Rodman menilai, perbedaan platform vaksin bisa menjadi salah satu faktor yang membedakan angka efikasinya. Perbedaan juga terlihat dari vaksin dengan platform mRNA seperti Moderna atau Pfizer yang memiliki efikasi lebih tinggi, yaitu di atas 90 persen.
Kendati angka efikasinya lebih rendah dari mRNA, tim mempertimbangkan kejadian ikutan pasca-imunisasinya.
“Kalau kita lihat vaksin Moderna itu memang tinggi, tapi KIPI-nya lumayan (tinggi) juga. Vaksin Zifivax efikasinya lebih tinggi dari Sinovac tetapi KIPI-nya tidak jauh berbeda,” kata Rodman.
Rodman mengatakan, uji klinis fase III vaksin Zifivax juga dilakukan di sejumlah negara, yaitu Uzbekistan, Ekuador, Pakistan, dan Tiongkok. Angka efikasi dari setiap negara peserta uji klinis memiliki nilai yang sama, yaitu sekitar 81 persen.
Selain itu, baik Sinovac maupun Zifivax, sudah melewati proses yang halal. Apalagi, Anhui sendiri merupakan perusahaan vaksin yang memproduksi vaksin meningitis yang sudah digunakan untuk jemaah haji asal Indonesia.

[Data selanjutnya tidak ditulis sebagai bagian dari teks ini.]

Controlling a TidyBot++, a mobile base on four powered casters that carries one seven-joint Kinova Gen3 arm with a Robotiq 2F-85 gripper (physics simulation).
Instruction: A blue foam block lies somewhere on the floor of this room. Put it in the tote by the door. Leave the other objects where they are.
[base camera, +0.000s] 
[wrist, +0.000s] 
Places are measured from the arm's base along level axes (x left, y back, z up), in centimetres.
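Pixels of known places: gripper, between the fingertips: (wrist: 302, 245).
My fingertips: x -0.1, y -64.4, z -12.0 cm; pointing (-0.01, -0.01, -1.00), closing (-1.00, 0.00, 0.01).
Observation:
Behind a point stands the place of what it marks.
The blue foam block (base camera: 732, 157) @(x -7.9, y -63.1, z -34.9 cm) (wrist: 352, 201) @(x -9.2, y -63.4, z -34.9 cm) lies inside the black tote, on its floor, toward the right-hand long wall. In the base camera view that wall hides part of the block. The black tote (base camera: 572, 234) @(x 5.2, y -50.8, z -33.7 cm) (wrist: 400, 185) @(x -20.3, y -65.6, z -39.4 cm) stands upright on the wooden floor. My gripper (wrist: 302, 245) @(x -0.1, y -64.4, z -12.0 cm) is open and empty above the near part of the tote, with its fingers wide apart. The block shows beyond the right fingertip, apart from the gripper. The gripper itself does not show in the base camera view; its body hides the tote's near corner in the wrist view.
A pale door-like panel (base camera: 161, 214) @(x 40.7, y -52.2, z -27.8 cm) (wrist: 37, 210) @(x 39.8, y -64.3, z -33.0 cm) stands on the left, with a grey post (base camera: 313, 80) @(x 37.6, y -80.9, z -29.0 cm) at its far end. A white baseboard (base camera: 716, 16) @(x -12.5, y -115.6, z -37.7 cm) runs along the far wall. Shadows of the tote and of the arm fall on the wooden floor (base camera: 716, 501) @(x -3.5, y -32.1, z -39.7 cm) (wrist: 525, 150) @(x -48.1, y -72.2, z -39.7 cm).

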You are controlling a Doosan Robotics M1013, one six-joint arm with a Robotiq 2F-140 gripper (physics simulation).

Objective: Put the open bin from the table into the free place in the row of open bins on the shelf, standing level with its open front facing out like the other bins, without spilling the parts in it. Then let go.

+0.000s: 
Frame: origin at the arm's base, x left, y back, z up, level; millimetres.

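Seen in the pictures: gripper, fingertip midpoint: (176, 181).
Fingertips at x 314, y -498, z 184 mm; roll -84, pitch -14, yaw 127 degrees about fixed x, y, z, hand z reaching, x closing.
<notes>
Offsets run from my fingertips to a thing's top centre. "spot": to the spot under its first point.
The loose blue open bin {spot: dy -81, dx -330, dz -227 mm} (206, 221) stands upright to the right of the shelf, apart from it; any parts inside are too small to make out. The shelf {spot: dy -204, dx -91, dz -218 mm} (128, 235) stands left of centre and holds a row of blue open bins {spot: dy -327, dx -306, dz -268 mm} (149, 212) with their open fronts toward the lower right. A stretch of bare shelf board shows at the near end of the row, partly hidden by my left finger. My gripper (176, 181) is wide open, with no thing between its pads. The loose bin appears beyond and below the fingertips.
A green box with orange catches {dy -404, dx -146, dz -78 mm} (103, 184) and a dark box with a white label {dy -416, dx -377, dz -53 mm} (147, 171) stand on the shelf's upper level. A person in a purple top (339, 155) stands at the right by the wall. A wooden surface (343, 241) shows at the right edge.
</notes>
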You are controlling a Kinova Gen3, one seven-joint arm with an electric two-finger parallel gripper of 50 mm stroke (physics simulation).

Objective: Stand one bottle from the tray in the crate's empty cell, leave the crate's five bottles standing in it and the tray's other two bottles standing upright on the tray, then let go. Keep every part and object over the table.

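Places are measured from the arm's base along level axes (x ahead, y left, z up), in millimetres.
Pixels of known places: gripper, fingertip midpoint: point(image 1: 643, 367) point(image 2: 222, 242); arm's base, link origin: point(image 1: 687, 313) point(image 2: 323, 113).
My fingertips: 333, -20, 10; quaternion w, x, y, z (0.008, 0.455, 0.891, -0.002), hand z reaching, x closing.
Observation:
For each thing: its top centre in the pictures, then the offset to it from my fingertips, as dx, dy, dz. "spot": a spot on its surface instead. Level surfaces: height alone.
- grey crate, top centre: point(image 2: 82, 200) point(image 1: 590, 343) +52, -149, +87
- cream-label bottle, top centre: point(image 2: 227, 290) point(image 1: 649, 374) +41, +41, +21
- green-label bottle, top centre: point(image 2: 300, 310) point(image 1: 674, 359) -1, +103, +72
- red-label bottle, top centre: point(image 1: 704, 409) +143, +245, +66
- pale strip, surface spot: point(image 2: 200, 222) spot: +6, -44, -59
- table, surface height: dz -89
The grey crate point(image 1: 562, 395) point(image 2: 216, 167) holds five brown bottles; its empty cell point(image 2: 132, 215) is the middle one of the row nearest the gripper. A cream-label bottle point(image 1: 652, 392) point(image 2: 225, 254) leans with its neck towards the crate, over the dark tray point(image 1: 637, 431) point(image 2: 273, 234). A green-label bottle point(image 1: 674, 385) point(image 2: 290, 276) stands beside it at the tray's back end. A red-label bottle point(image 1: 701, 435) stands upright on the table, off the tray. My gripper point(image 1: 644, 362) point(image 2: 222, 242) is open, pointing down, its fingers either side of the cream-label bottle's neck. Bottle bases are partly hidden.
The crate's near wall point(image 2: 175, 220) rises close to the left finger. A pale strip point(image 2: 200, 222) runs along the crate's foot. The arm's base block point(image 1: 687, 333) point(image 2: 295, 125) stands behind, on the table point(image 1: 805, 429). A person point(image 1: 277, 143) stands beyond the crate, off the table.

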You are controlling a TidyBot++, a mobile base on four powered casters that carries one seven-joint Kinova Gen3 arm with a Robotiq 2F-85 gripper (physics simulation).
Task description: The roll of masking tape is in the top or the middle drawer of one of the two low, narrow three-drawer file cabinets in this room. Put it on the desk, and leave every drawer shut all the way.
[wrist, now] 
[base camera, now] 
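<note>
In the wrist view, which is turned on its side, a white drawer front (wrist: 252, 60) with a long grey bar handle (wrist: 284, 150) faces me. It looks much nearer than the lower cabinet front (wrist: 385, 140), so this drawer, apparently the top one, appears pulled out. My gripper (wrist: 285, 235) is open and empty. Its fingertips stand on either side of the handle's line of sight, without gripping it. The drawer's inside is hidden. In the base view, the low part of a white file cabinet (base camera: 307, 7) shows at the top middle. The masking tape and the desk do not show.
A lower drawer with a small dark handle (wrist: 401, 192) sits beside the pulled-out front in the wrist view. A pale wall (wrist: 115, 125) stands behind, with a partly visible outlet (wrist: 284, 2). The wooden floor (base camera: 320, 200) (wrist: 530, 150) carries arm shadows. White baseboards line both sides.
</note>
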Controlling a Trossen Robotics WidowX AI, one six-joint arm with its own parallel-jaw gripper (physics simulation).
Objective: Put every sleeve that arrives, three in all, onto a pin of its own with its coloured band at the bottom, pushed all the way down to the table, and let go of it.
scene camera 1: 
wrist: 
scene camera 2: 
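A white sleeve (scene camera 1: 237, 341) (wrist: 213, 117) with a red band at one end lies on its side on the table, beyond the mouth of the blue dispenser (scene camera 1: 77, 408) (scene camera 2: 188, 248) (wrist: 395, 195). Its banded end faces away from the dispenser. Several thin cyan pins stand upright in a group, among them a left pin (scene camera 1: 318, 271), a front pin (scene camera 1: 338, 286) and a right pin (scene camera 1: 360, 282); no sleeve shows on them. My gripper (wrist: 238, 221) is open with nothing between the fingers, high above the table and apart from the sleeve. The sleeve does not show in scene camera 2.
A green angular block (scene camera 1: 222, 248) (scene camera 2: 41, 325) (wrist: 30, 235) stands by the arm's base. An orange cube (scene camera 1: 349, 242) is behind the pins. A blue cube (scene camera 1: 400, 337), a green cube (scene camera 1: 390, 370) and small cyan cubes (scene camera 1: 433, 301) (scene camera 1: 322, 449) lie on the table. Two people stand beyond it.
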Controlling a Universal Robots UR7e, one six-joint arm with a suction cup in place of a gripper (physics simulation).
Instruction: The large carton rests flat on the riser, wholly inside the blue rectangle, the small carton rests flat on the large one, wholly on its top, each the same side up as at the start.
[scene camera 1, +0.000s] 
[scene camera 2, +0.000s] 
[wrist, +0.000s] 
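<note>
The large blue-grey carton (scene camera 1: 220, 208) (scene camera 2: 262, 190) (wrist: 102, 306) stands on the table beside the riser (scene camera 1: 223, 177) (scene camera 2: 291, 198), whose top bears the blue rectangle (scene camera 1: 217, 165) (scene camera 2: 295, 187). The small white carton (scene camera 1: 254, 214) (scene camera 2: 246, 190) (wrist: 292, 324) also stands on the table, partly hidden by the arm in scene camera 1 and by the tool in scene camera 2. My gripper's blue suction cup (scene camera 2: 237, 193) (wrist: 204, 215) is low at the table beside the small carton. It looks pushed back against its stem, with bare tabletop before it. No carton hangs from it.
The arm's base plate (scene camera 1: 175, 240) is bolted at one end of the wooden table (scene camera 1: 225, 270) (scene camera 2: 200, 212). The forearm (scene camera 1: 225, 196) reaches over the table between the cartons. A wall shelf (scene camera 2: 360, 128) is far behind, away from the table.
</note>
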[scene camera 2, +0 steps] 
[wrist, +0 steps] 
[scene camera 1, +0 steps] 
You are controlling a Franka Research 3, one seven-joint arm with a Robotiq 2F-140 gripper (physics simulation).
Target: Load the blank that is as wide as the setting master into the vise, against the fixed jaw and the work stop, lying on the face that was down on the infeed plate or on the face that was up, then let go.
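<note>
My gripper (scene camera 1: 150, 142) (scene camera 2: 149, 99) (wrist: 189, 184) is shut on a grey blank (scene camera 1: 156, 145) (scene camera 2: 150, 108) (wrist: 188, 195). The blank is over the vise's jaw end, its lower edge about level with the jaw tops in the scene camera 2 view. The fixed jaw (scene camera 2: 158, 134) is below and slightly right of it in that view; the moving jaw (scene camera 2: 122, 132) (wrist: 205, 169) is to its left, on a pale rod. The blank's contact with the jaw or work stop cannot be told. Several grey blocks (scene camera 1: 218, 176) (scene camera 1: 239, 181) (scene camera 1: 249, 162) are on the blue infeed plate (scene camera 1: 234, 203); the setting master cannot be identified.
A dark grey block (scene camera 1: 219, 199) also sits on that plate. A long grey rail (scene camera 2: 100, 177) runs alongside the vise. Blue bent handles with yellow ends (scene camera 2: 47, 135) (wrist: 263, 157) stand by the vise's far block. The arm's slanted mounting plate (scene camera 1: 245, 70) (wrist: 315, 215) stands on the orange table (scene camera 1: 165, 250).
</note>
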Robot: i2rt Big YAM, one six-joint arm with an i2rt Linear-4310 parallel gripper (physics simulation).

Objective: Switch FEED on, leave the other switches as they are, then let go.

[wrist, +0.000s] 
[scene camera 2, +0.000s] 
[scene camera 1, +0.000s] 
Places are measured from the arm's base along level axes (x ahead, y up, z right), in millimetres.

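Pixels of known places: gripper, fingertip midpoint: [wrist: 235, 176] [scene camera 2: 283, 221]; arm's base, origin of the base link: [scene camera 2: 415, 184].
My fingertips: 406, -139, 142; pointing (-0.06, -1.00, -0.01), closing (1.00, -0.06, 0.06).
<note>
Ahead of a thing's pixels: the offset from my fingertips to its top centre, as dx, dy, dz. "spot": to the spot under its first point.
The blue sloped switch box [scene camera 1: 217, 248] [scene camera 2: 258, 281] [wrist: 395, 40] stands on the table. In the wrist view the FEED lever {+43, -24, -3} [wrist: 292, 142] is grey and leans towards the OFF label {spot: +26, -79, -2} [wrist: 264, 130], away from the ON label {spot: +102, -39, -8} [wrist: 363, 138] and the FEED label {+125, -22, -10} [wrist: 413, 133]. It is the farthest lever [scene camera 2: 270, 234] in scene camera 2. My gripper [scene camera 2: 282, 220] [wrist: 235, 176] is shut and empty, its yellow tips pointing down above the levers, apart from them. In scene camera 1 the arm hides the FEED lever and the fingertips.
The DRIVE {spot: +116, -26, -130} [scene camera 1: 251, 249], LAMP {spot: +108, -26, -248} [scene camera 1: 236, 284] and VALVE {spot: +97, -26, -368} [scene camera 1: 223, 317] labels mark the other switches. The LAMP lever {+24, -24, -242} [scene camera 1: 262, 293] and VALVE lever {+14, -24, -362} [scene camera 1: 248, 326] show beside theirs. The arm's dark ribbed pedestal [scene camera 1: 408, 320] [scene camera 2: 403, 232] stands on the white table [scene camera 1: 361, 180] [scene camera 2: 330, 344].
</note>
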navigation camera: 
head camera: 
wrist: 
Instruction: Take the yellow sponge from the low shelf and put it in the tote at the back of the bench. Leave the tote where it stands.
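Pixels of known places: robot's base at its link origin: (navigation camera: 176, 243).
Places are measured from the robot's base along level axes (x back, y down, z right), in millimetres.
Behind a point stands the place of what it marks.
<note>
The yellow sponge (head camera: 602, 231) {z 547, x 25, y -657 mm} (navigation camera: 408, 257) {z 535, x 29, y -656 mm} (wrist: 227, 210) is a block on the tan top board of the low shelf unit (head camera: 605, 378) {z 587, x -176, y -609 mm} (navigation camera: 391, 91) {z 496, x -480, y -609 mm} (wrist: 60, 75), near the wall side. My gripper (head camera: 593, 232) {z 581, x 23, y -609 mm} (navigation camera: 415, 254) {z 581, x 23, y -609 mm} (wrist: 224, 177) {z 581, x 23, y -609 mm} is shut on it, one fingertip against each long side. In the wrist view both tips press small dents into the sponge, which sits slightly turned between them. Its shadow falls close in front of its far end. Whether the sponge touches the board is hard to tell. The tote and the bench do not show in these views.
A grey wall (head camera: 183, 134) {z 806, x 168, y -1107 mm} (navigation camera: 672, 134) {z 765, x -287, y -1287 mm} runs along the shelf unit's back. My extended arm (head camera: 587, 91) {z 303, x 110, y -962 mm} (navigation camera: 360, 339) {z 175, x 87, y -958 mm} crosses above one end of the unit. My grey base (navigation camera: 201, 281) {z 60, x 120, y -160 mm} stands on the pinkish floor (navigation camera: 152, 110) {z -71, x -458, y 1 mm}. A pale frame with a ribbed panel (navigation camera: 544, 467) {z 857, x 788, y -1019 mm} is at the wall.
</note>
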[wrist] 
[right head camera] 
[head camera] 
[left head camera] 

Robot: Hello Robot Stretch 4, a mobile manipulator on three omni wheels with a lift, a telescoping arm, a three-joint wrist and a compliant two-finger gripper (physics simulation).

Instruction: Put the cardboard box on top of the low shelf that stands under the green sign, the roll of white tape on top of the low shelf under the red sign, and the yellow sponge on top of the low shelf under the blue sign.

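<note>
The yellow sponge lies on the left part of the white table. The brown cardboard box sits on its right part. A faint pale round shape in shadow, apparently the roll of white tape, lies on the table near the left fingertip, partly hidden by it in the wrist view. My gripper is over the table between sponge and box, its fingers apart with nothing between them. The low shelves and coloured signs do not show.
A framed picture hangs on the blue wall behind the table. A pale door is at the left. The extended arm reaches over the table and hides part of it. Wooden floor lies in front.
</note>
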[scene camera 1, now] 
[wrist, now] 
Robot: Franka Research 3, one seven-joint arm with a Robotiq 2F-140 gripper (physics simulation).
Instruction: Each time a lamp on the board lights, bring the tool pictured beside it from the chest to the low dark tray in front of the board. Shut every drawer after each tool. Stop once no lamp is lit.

Melihat angka efikasi yang baik, vaksin Zifivax diharapkan bisa digunakan sebagai vaksin primer untuk vaksinasi Covid-19, di samping untuk vaksin booster.
Rodman memaparkan, vaksin rekombinan ini memiliki tiga kali proses penyuntikan, sehingga diharapkan mampu meningkatkan kekebalan tubuh lebih lama dibandingkan vaksin dengan dua kali penyuntikan. Untuk mengetahui hal tersebut, tim masih melakukan pemantauan terhadap para relawan.
“Tentu kita berharap dengan 3 kali pemberian vaksin rekombinan semoga bisa bertahan lebih dari 1 tahun,” ujarnya.